Phase 1b clinical trial of ado-trastuzumab emtansine and ribociclib for HER2-positive metastatic breast cancer
Patients with HER2+ metastatic breast cancer are often treated with a multitude of therapies in the metastatic setting, and additional strategies to prolong responses to anti-HER2 therapies are needed. Preclinical evidence suggests synergy between cyclin-dependent kinase 4 and 6 (CDK 4/6) inhibitors and anti-HER2 therapies. We conducted a phase 1b study of ribociclib and ado-trastuzumab emtansine (T-DM1) in patients with advanced/metastatic HER2-positive breast cancer previously treated with trastuzumab and a taxane in any setting, with four or fewer prior lines of therapy in the metastatic setting.

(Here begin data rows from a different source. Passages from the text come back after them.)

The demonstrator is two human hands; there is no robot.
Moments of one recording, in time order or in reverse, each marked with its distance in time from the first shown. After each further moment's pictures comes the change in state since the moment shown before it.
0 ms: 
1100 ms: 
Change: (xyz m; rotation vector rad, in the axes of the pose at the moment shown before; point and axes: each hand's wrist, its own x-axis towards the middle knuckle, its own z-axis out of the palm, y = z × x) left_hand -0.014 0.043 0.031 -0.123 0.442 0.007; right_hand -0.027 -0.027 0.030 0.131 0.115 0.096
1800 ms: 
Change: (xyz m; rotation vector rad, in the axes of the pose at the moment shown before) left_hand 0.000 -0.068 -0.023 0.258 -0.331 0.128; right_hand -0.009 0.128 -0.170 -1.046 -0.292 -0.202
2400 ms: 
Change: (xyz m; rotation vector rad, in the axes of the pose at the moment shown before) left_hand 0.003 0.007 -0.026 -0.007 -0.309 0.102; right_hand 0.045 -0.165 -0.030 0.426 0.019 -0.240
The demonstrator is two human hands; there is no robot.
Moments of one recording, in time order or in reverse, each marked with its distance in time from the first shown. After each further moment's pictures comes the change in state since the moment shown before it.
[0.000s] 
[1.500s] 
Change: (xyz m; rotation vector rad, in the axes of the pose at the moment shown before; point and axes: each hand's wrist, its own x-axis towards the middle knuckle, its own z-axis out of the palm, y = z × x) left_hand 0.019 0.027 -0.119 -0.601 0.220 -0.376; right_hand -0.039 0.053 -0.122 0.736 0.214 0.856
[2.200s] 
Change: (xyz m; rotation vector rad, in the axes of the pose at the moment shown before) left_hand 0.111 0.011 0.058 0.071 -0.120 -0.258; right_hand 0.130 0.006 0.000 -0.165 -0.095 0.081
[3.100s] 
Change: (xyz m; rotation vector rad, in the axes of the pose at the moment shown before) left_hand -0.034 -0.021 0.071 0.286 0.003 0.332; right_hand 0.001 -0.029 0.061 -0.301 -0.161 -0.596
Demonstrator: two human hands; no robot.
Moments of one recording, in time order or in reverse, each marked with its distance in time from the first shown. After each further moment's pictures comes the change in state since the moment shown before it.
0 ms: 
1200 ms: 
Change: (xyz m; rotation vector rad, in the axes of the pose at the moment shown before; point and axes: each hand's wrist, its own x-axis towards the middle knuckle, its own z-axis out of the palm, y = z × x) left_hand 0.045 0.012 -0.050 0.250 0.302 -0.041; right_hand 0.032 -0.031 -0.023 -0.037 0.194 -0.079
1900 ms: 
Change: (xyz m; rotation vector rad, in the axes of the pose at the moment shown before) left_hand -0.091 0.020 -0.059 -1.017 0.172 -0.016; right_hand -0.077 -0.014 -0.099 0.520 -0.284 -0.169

A standard 3 + 3 dose-escalation design was used to evaluate various doses of ribociclib in combination with T-DM1, starting at 300 mg. The primary objective was to determine the maximum tolerated dose and/or recommended phase 2 dose (RP2D) of ribociclib in combination with T-DM1. A total of 12 patients were enrolled. During dose-escalation, patients received doses of ribociclib of 300 mg ( n  = 3), 400 mg ( n  = 3), 500 mg ( n  = 3), and 600 mg ( n  = 3). No dose-limiting toxicities were observed. The majority of toxicities were Grade 1 and 2, and the most common Grade 3 toxicities were neutropenia (33%), leukopenia (33%), and anemia (25%). After a median follow-up of 12.4 months, the median PFS was 10.4 months (95% confidence interval, 2.7–19.3). Based on the pharmacokinetic analysis, adverse events, and dose reductions, 400 mg was determined to be the RP2D for ribociclib given on days 8–21 of a 21-day cycle with T-DM1.